Thank you for reporting this issue and we are sorry that we were not 
able to fix it before Fedora 28 is end of life. If you would still like 
to see this bug fixed and are able to reproduce it against a later version 
of Fedora, you are encouraged  change the 'version' to a later Fedora 
version prior this bug is closed as described in the policy above.

Although we aim to fix as many bugs as possible during every release's 
lifetime, sometimes those efforts are overtaken by events. Often a 
more recent Fedora release includes newer upstream software that fixes 
bugs or makes them obsolete.

Comment 12 Ben Cotton 2019-05-28 18:57:54 UTC
Fedora 28 changed to end-of-life (EOL) status on 2019-05-28. Fedora 28 is
no longer maintained, which means that it will not receive any further
security or bug fix updates. As a result we are closing this bug.

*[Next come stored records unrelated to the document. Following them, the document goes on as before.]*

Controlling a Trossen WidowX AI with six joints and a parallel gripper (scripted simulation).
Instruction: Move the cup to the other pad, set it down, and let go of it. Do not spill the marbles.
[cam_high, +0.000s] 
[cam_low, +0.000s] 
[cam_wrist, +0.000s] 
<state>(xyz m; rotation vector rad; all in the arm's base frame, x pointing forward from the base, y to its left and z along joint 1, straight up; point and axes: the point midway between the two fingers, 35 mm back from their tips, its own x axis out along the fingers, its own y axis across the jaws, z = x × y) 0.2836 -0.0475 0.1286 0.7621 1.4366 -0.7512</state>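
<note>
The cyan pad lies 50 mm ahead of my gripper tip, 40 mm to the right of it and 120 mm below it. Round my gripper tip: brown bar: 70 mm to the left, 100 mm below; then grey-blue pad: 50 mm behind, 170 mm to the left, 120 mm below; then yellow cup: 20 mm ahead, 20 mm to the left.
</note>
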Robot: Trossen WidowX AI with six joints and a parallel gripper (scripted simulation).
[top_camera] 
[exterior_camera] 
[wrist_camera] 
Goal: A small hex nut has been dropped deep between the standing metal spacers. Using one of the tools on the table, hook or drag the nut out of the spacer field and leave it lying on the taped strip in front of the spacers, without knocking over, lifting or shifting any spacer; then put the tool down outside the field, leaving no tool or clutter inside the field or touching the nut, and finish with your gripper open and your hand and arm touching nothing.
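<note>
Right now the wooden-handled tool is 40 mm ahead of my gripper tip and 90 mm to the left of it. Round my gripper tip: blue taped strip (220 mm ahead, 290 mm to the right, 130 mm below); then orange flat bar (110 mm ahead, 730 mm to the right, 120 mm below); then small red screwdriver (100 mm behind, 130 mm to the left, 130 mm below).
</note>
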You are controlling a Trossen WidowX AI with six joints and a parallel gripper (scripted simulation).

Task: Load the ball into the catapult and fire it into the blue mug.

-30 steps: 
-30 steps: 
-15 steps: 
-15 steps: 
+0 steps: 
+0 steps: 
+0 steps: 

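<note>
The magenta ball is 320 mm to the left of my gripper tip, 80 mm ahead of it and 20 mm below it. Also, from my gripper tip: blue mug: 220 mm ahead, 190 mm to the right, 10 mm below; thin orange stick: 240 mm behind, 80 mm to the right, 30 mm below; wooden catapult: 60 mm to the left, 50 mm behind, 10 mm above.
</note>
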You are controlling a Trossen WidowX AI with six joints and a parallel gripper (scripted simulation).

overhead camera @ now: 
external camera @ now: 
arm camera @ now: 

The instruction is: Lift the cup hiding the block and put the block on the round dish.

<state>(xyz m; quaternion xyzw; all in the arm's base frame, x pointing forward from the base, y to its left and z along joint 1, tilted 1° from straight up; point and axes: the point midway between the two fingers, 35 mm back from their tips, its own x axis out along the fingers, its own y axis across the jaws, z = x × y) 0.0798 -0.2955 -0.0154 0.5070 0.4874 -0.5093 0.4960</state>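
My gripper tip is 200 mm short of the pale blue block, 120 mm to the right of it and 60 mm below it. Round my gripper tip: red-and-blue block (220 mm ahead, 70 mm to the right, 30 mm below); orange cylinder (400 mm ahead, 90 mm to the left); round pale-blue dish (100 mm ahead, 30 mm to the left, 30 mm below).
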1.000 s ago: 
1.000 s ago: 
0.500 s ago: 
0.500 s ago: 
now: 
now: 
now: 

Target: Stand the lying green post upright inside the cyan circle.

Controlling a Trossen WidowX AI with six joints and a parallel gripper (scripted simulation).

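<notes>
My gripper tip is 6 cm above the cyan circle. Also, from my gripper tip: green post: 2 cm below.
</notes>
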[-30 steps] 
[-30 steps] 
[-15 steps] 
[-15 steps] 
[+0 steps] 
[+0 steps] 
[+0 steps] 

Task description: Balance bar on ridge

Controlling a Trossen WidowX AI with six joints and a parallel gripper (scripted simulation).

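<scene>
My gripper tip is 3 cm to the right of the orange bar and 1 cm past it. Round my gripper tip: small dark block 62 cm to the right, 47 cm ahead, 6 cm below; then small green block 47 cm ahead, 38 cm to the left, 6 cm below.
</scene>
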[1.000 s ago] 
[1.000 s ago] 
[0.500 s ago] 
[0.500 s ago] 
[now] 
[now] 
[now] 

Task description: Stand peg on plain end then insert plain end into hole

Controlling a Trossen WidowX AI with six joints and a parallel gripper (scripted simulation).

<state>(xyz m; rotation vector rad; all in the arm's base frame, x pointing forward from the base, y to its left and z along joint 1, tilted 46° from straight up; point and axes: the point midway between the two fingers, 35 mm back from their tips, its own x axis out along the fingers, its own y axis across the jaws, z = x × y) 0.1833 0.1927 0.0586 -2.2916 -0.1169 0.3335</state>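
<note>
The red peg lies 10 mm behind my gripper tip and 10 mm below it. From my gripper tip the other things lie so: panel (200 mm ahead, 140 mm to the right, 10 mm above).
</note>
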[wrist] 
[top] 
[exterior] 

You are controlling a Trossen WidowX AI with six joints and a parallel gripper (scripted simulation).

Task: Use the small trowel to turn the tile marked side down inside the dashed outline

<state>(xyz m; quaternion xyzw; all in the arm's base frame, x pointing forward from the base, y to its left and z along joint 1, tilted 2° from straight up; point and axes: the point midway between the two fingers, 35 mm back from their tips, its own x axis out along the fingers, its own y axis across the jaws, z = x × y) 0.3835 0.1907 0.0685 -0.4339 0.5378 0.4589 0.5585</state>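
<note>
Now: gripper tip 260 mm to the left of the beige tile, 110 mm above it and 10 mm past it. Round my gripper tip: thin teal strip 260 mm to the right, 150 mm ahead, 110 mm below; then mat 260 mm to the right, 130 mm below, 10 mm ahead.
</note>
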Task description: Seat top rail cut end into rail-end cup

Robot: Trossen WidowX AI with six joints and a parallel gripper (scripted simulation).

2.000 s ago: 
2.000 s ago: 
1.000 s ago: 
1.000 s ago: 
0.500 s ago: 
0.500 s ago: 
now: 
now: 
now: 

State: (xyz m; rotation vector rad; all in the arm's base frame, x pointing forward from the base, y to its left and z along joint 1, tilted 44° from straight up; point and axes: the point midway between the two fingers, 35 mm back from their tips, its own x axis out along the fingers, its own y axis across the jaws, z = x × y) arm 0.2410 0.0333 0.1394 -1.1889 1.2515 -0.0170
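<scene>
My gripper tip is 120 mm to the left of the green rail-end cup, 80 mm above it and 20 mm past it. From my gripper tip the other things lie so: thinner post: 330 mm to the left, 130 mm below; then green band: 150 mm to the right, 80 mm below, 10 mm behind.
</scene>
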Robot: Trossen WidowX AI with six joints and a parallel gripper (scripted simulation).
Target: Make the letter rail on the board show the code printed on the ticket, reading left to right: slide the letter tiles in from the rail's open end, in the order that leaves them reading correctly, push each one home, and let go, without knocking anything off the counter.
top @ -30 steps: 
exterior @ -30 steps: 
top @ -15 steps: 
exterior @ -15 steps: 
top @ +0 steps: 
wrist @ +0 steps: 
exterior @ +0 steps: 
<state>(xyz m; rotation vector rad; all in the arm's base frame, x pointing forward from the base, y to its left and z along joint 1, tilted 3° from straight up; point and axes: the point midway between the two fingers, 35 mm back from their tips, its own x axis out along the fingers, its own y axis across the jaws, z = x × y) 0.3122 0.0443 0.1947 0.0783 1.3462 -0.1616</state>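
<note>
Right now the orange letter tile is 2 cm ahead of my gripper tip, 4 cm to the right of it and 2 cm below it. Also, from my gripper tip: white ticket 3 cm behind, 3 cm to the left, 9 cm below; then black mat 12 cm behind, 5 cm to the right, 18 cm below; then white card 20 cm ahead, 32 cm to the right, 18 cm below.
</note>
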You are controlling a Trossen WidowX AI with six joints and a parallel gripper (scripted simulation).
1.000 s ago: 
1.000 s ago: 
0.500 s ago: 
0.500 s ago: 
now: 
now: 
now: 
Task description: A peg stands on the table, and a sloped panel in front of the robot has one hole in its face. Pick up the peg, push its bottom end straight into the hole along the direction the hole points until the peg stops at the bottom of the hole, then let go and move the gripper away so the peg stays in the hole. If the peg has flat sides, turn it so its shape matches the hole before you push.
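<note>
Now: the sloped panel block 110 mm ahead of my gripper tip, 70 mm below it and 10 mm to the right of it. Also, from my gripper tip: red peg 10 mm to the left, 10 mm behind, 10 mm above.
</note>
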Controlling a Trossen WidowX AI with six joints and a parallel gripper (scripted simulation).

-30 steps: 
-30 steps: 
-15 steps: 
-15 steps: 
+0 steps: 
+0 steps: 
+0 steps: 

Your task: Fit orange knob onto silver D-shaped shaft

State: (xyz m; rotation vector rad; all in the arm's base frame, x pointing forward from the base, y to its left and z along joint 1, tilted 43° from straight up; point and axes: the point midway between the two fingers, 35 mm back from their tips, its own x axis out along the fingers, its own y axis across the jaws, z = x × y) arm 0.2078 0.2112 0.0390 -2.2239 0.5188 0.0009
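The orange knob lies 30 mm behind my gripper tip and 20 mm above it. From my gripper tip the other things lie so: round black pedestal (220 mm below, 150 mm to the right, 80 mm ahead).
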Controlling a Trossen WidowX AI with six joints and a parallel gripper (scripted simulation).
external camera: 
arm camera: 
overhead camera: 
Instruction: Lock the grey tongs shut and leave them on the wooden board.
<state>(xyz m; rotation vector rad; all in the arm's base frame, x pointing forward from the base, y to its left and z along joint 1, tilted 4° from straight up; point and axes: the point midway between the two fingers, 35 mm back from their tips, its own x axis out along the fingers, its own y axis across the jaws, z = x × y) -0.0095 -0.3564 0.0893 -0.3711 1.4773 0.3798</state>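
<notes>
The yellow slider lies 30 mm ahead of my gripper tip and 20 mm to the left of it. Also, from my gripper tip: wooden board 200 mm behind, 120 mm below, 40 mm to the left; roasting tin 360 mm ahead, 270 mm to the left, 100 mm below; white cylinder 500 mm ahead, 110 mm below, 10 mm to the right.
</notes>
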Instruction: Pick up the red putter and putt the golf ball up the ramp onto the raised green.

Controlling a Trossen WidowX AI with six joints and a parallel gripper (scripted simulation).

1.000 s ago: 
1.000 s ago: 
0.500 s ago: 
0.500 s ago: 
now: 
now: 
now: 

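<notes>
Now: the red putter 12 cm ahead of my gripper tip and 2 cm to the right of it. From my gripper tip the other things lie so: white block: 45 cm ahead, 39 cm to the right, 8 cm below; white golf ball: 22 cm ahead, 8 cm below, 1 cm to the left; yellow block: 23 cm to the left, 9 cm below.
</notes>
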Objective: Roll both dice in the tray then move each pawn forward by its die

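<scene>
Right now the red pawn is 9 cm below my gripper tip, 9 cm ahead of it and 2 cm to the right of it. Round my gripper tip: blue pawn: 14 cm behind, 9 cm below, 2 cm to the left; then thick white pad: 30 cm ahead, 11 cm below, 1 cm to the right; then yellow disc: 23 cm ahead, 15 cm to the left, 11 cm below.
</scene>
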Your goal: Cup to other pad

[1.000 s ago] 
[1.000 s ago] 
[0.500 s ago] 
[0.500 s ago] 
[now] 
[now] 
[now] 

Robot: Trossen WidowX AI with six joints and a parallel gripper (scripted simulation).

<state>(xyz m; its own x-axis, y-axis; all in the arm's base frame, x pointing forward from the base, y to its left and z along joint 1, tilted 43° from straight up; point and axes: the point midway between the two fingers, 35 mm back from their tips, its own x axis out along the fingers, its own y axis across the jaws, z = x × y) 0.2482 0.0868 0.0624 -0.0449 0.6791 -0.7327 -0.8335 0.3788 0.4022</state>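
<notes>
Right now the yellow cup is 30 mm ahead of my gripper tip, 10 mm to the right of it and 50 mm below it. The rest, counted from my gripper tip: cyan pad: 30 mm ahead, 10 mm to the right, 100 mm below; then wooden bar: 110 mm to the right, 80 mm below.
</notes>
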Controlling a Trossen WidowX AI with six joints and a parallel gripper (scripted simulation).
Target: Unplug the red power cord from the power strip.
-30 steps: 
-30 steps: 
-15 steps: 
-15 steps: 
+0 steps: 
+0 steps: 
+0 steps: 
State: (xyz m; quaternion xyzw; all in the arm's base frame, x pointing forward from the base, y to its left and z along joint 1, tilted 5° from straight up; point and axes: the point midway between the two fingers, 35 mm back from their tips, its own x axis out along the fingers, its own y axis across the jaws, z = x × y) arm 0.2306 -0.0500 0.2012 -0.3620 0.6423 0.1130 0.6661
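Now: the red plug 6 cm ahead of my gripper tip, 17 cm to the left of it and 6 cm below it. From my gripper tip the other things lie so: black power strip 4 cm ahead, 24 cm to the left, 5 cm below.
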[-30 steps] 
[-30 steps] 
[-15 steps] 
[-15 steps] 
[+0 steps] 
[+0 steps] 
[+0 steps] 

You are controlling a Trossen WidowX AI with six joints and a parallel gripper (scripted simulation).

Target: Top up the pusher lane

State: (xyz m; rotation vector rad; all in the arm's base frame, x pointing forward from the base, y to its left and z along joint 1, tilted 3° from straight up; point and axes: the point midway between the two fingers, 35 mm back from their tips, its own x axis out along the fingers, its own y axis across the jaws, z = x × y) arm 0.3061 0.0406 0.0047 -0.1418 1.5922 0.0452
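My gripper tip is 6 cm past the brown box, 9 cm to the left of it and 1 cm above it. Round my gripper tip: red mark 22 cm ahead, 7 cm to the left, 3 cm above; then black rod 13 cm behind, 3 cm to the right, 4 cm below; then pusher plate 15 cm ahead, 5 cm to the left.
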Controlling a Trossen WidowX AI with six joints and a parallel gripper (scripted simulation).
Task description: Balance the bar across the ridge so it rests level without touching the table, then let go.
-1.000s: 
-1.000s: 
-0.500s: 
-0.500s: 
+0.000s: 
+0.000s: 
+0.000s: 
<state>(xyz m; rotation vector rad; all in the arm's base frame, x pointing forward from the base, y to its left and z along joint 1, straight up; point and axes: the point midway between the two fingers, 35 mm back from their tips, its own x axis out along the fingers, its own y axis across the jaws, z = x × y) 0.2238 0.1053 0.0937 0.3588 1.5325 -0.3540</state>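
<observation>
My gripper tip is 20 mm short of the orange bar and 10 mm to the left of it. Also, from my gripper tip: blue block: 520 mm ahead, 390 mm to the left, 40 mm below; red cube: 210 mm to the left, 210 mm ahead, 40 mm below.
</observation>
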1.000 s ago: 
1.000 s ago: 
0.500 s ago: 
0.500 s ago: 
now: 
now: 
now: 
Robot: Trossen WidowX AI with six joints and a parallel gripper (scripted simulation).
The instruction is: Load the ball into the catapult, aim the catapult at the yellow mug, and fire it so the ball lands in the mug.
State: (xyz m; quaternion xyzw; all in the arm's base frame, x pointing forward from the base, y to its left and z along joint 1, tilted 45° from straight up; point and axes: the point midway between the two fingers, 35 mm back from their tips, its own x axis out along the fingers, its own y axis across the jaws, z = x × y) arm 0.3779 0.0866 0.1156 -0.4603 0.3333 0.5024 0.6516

If you can reproduce this bug against a currently maintained version of
Fedora please feel free to reopen this bug against that version. If you
are unable to reopen this bug, please file a new report against the
current release. If you experience problems, please add a comment to this
bug.

Thank you for reporting this bug and we are sorry it could not be fixed.